Data Start Marker
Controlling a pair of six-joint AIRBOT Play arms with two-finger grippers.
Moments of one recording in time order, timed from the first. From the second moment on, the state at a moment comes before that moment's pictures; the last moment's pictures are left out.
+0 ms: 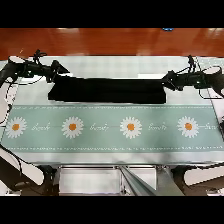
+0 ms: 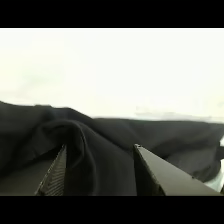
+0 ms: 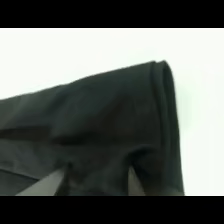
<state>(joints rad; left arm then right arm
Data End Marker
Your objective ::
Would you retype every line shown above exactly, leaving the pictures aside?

Solution to this exercise ::
Controlling a pair of six-joint AIRBOT Play arms with two-finger grippers.
Moments of one recording in time order, timed from the first. From the second moment on, the state at a moment comes before that moment's pictures; the last moment's pictures are left out.
+0 ms: 
+0 ms: 
+0 ms: 
<state>(joints rad; left arm then right arm

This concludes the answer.